- _Task directions_: Write out the records below from the first line through the line containing "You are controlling", leaving out any pictures.

BEGIN Material for the task

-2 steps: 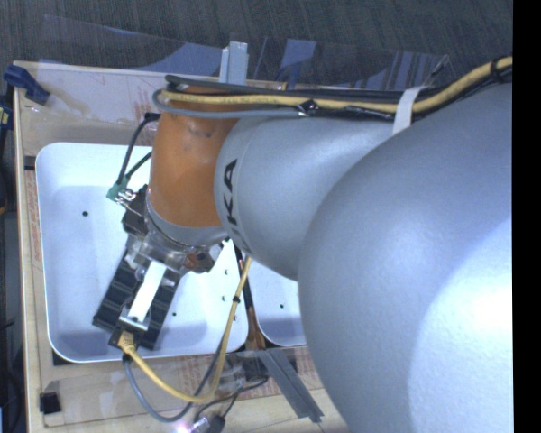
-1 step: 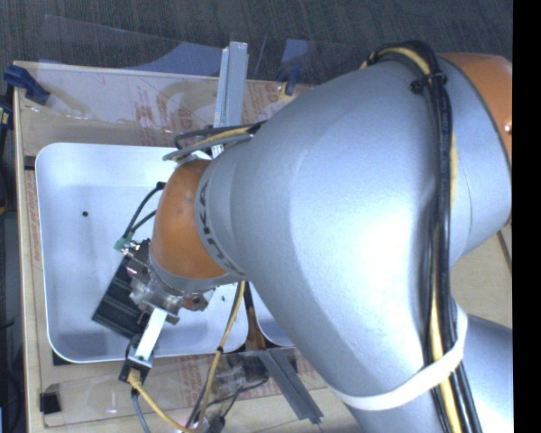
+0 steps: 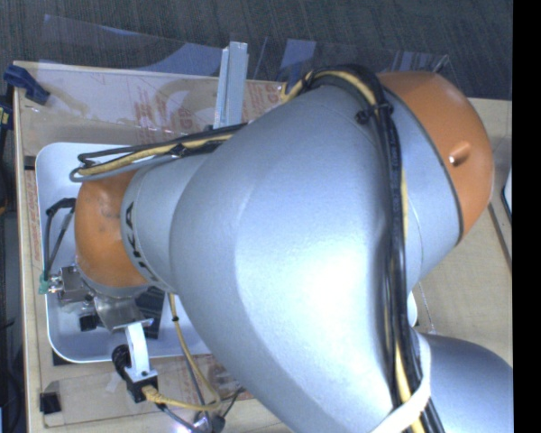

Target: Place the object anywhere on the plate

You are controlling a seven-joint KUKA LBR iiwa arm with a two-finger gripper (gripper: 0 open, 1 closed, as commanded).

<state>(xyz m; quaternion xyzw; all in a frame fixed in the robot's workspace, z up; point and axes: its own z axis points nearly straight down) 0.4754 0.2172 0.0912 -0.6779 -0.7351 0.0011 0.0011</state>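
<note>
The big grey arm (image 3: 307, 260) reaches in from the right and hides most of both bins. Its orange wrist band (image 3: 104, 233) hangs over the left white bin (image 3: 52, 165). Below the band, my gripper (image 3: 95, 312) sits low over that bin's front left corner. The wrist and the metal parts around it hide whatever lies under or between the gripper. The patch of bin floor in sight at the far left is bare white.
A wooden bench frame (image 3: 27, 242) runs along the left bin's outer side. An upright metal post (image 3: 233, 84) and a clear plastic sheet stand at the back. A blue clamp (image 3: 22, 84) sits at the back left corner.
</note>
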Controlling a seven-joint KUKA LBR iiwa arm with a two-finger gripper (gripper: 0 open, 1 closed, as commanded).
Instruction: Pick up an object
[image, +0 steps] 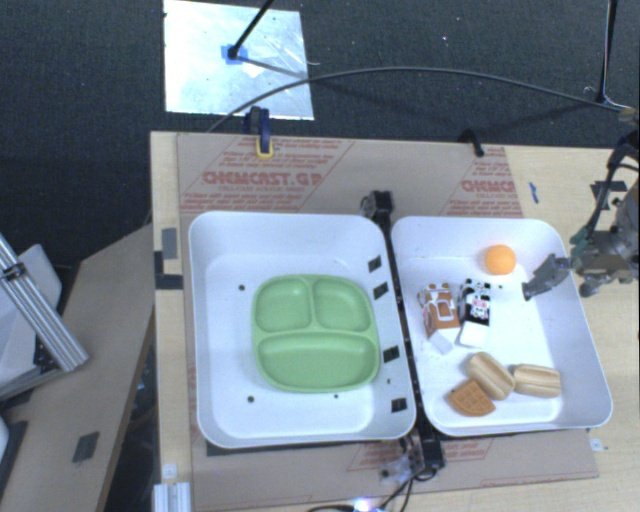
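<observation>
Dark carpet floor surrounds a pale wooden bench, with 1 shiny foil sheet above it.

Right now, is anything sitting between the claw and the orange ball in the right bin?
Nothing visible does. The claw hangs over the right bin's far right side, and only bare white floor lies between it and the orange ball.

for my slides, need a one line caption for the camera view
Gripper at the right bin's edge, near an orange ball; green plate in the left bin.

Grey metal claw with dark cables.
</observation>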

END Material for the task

- _Output for this task_:
-2 steps: 
-1 step: 
+0 steps: 

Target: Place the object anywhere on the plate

You are controlling a seven-joint KUKA LBR iiwa arm with a two-finger gripper (gripper: 0 open, 1 closed, as commanded).

No additional work is needed on this exercise.